My mother was angry too. I don't know about her experiences with men besides my father, because her generation wasn't allowed to speak up at your age. But I know she was angry, and more than that she found her voice by the time I came. She took me to NOW and ERA rallies when I was a girl, to marches, meetings, consciousness-raising sessions, and most importantly she brought me with her while she got petitions signed, while she stuffed bags with political literature and hung them on doorknobs, translating her anger and frustration to real change one doorknob at a time.
She did something about it. And she taught me to do something about it. Now you are teaching, too.
My mother's generation dared to speak out, and mine has picked up the torch and carried on that work. But there is obviously much more to do.
So you see: you are joining a long, long history of angry women.
I’ve lived with the reality of sexual assault and the fear of assault for decades.

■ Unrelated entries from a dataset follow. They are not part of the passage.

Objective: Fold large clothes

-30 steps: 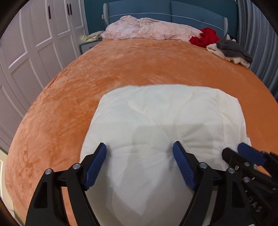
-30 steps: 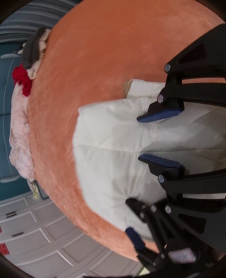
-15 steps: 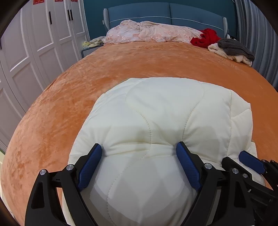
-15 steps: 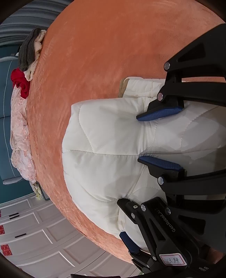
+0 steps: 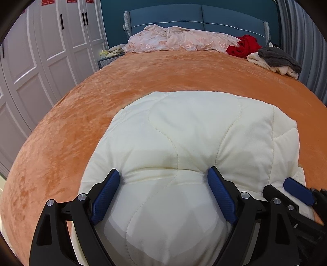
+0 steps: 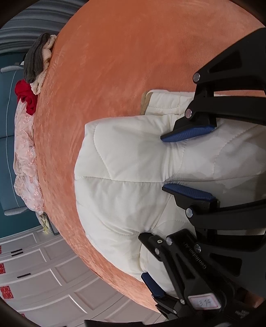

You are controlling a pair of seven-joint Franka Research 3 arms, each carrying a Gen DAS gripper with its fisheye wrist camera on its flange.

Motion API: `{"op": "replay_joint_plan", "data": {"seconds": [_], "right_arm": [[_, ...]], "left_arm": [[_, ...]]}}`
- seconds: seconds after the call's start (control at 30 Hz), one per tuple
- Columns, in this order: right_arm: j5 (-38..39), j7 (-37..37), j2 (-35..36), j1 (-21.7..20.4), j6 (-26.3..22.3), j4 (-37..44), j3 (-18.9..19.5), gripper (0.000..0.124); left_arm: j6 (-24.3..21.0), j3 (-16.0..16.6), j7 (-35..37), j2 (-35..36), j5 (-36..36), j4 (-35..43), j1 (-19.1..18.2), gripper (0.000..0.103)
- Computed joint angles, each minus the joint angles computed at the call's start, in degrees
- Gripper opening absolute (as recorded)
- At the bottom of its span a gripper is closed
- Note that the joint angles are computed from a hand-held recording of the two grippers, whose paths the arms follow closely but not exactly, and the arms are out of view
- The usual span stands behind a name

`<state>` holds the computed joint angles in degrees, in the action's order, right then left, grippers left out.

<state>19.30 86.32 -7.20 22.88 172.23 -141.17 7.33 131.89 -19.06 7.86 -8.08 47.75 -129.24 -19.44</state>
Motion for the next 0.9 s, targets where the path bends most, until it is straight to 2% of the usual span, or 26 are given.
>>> {"op": "replay_joint_plan", "data": {"seconds": [0.1,0.17,0.27,0.4,0.5,0.73,0.83,0.9], "right_arm": [[-2.6,2.7,-5.5,-1.1,-5.4,-1.2,0.6,0.043],[0.0,-0.2,-10.4,0.8,-8.0,-3.8,-1.1,0.043],[-0.6,-0.3,-16.6,0.0,-11.9,-8.2,-0.6,0.044],[2.0,-1.9,-20.6,1.1,-14.3,-13.0,-2.5,0.059],[3.9,-2.2,-23.3,1.1,-14.9,-16.0,-3.1,0.061],[-5.8,5.6,-34.6,-6.1,-19.8,-20.1,4.5,0.062],[-8.8,7.7,-39.4,-6.8,-22.6,-21.2,4.8,0.063],[-9.4,8.5,-41.9,-6.4,-24.4,-21.7,4.3,0.076]], "left_arm": [[-2.0,-0.3,3.2,-3.0,-3.7,-0.7,-1.1,0.088],[-1.8,-0.3,4.4,-6.7,-7.5,-2.8,-1.8,0.088],[-2.0,-0.9,5.6,-12.3,-13.6,-6.4,-3.3,0.088],[-4.1,-2.8,5.6,-15.7,-18.5,-9.0,-4.8,0.09],[-6.0,-4.4,4.9,-17.4,-19.6,-10.2,-5.9,0.091],[-8.9,-4.2,3.8,-22.3,-27.0,-11.9,-9.2,0.09],[-12.5,-5.1,3.2,-23.0,-29.1,-10.9,-10.1,0.089],[-14.3,-5.9,2.6,-23.0,-29.4,-10.0,-10.6,0.089]]}}
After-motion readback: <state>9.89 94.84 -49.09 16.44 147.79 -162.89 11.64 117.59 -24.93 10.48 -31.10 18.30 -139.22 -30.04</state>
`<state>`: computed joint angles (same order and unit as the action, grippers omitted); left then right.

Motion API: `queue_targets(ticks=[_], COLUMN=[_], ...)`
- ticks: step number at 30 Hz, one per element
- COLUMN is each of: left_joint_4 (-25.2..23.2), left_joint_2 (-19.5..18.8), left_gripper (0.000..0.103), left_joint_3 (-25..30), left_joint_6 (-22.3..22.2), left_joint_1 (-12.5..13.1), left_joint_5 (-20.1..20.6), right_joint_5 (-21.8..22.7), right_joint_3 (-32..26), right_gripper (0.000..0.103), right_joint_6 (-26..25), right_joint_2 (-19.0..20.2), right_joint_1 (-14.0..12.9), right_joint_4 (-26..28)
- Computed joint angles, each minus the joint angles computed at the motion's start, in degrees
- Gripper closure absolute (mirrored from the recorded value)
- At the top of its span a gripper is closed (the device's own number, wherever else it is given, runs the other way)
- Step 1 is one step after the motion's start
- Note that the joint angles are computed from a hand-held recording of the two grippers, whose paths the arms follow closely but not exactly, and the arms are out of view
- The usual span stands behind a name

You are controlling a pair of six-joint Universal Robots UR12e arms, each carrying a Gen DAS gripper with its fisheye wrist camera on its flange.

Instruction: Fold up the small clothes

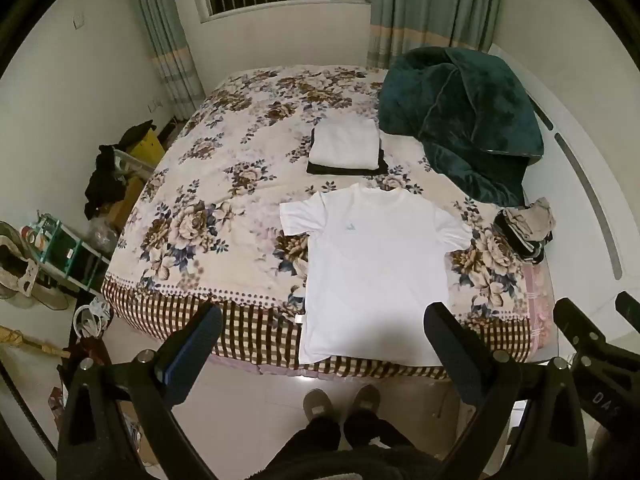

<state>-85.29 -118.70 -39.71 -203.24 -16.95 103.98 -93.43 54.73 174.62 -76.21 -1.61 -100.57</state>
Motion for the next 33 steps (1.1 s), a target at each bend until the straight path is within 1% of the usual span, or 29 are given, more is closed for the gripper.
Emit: queue_targets(ticks=[2, 5, 6, 8, 11, 13, 15, 17, 27, 28, 30, 33], left_joint_4=[0.32, -0.04, -0.06, 0.48, 0.18, -0.58, -0.87, -1.02, -0.2, -0.25, 0.09, 0.45], left_joint_2=[0.01, -0.15, -0.22, 0.04, -0.39, -1.0, -1.16, -1.38, -0.49, -0.51, -0.14, 0.01], left_gripper=[0.0, 0.0, 0.0, 0.0, 0.0, 0.0, 0.0, 0.0, 0.0, 0.0, 0.0, 0.0], left_joint_3=[-0.15, 0.11, 0.17, -0.28, 0.6, 2.15, 2.52, 2.76, 1.78, 1.81, 1.24, 0.88], left_joint_6=[0.3, 0.14, 0.01, 0.12, 0.41, 0.6, 0.28, 0.43, 0.88, 0.94, 0.94, 1.15], left_joint_1=[-0.13, -0.14, -0.15, -0.08, 0.06, 0.09, -0.27, -0.4, -0.11, -0.1, -0.08, -0.03], left_joint_5=[0.74, 0.65, 0.61, 0.28, 0.13, -0.09, 0.05, 0.23, 0.01, -0.04, -0.06, -0.14], right_joint_5=[-0.15, -0.59, 0.39, 0.3, 0.02, 0.19, 0.12, 0.3, -0.19, -0.07, -0.06, -0.25], right_joint_3=[0.04, 0.02, 0.72, 0.81, 1.13, -0.39, -0.09, -1.04, -2.22, -3.33, -3.71, -2.77], right_gripper=[0.0, 0.0, 0.0, 0.0, 0.0, 0.0, 0.0, 0.0, 0.0, 0.0, 0.0, 0.0], right_joint_6=[-0.05, -0.2, 0.11, 0.11, 0.21, 0.04, -0.16, -0.45, -0.6, -1.02, -0.96, -0.95], right_joint_2=[-0.1, -0.16, -0.64, -0.76, -1.05, -0.4, -0.59, -0.16, 0.19, 0.42, 0.59, 0.1], right_joint_1=[0.03, 0.19, -0.12, -0.1, -0.03, -0.19, -0.15, -0.38, -0.01, -0.14, -0.11, 0.03], right_joint_4=[0.19, 0.58, -0.33, -0.28, -0.5, 0.64, 0.51, 1.06, 1.5, 2.28, 2.5, 1.78])
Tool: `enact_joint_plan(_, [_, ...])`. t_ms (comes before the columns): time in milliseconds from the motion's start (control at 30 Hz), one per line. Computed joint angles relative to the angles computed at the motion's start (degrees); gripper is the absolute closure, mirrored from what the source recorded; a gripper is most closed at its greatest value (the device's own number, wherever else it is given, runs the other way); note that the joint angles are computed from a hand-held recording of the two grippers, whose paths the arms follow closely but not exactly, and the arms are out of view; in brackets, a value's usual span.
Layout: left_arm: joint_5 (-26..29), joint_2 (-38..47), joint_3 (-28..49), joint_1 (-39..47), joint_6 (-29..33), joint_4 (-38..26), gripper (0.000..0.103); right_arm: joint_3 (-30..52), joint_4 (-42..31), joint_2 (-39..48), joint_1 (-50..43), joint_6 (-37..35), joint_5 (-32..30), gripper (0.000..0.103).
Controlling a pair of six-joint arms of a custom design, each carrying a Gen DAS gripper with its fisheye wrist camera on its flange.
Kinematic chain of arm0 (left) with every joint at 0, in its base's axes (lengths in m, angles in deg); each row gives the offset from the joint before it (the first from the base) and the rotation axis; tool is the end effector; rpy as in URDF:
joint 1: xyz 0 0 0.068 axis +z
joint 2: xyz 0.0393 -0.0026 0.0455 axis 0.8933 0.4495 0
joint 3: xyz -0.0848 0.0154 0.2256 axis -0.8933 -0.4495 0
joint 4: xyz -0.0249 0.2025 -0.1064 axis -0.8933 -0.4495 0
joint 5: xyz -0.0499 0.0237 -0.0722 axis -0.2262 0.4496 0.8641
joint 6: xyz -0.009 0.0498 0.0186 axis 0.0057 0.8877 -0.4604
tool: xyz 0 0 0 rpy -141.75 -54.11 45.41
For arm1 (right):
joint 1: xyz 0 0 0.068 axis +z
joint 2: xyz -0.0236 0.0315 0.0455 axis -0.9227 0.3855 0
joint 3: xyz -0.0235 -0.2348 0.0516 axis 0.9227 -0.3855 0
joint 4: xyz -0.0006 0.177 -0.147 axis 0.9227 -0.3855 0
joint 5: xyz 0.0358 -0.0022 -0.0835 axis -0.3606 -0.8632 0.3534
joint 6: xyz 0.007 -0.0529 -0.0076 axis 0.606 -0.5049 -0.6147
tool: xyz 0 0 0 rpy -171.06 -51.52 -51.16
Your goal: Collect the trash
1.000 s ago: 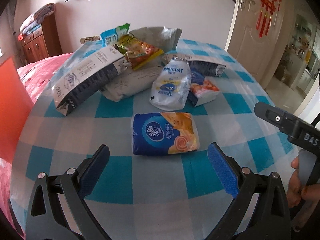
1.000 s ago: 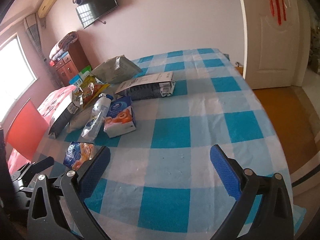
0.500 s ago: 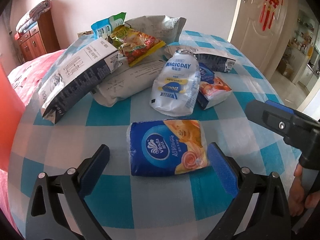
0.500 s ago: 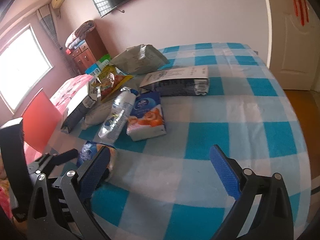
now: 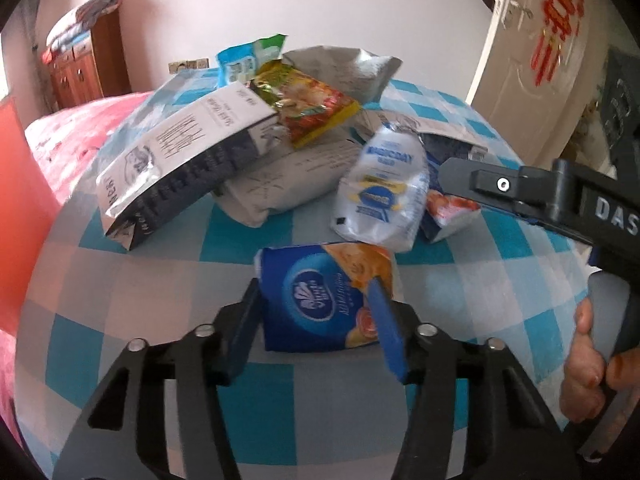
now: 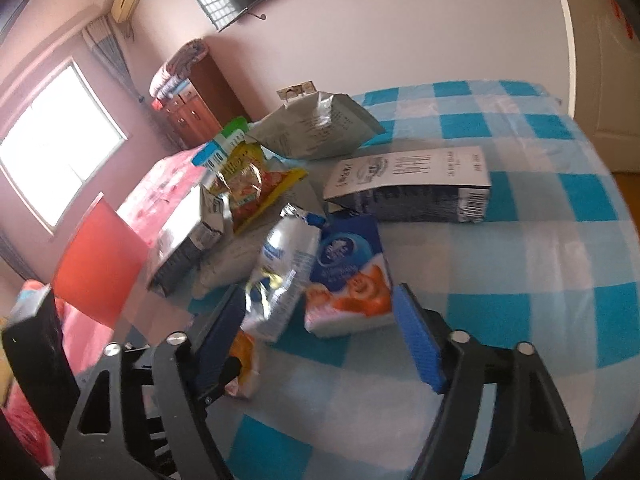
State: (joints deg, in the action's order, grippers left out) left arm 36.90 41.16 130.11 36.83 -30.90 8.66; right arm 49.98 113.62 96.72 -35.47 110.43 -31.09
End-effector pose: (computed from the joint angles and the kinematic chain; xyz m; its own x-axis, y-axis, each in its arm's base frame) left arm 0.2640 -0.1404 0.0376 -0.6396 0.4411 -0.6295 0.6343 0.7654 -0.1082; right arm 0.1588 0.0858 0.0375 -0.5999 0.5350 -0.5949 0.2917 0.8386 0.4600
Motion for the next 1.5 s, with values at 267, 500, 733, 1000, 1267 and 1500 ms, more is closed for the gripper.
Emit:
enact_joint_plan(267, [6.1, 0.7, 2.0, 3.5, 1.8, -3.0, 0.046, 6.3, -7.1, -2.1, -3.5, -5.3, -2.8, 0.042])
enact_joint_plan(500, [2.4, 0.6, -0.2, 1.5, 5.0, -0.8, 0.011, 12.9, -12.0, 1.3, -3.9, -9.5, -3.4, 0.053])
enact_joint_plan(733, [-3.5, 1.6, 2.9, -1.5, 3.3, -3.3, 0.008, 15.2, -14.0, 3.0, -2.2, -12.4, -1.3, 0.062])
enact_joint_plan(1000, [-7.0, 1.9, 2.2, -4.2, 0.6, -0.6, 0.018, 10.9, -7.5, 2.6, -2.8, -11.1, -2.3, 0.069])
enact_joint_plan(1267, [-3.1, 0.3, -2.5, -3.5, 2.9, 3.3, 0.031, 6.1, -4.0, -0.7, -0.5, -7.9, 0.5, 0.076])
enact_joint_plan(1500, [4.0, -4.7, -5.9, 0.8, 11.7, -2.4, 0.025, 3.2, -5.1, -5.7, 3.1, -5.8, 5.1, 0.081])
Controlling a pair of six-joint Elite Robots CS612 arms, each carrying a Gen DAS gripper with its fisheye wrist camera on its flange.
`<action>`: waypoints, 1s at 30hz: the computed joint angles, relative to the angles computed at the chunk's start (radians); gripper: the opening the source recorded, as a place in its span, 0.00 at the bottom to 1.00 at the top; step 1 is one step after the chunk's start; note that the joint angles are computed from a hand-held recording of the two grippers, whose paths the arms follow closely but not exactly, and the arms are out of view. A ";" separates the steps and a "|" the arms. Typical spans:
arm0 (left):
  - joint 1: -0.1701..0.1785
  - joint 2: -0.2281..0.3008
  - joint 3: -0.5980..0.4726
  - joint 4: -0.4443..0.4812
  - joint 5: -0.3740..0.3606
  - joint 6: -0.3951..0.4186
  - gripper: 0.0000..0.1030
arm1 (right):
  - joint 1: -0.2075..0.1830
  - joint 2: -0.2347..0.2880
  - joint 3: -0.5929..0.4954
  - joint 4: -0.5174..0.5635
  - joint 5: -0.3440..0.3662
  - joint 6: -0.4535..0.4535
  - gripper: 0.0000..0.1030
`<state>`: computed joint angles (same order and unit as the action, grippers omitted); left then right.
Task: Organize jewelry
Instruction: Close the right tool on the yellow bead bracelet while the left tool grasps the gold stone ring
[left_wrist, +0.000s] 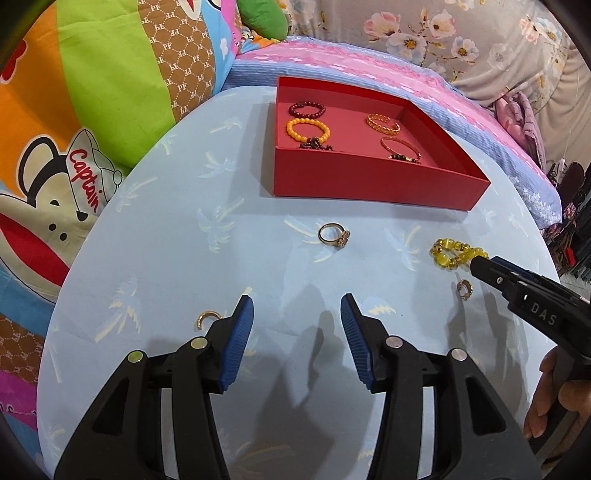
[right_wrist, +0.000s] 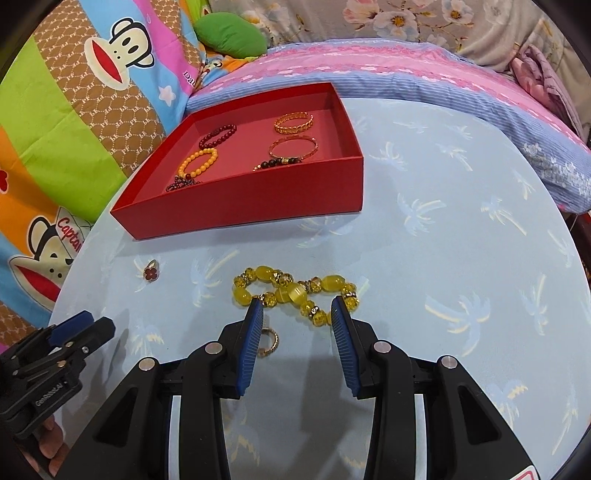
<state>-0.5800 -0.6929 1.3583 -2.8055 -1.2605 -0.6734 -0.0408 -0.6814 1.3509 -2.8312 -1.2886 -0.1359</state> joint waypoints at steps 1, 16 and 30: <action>0.001 0.000 0.001 0.000 0.001 -0.003 0.46 | 0.001 0.002 -0.002 -0.006 -0.002 -0.003 0.36; 0.006 -0.006 0.010 0.003 0.007 -0.018 0.46 | 0.003 0.004 -0.003 0.019 -0.002 -0.031 0.09; 0.010 0.012 -0.030 -0.002 -0.007 0.004 0.50 | 0.002 -0.029 0.034 -0.004 0.063 -0.022 0.09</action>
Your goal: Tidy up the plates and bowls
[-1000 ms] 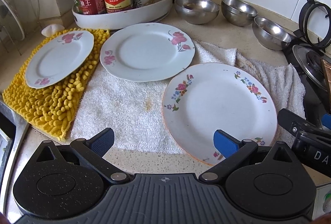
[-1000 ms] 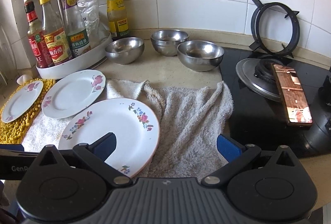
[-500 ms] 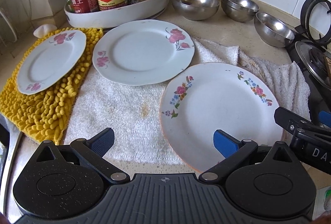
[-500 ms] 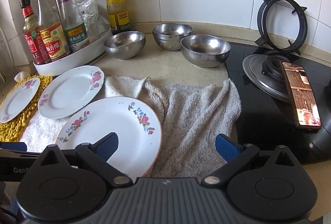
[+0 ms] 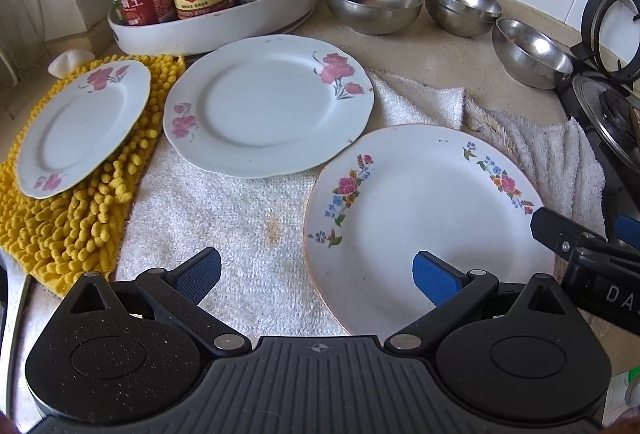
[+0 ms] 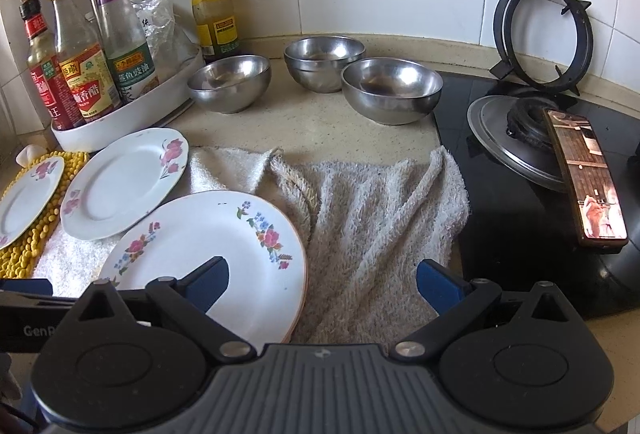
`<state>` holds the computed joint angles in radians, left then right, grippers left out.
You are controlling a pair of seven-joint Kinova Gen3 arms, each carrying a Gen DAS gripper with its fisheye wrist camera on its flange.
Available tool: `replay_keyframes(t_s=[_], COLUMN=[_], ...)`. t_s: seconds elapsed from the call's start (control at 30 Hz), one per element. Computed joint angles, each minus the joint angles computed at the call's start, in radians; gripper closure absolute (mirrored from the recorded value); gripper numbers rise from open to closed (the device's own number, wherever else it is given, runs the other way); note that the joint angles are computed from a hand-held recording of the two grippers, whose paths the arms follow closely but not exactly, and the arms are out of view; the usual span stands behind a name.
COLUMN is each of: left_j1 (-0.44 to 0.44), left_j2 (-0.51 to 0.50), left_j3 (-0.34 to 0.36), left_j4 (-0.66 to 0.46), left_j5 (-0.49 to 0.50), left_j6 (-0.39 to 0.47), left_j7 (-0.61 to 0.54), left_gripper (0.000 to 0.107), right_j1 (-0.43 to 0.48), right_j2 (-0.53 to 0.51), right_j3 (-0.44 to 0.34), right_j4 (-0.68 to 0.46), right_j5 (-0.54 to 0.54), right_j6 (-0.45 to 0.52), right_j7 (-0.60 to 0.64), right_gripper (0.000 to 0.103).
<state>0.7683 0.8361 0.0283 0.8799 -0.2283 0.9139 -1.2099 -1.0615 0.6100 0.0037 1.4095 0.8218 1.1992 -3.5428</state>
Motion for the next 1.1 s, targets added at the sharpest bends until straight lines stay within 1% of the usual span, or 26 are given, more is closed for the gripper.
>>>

It’s part of the background of life, like living in a war zone where you never really feel safe, not ever. You never know when the bomb is going to explode, safety is an illusion, but you have to keep going.
Unfortunately, I’m not alone in feeling that way. One in five of our sisters lives with that feeling too; wherever I am, I'm hanging out with survivors, with women who have not received justice. I know some of their stories; others can’t even tell theirs.
You have my love and respect for speaking out, for taking your case to the university. For every women who couldn’t come forward, you spoke for her, speak for her. It makes a difference.
There are so many of us, so many men and women who truly care about this issue because they and their partners and children have been through this pain. We move through the horror and don’t let it destroy the joy, the love, all the good things and good relationships in our lives.
Keep going. You aren’t carrying this alone.
There are more of us than you think. Way more. Every time you are in the grocery store, count five people. One of them (maybe more) is angry, maybe has been for decades. We won’t stop. We can’t. Our daughters and sons are counting on us. You are amazing and fierce. But most important, you are not alone. Don't ever think that. Knowing that you are not alone is *how* you stay angry without letting it destroy you. The way we treat women has to change. It is changing.
Thank you, and thanks to your sisters and brothers who are out there adding your beautiful, unique voice.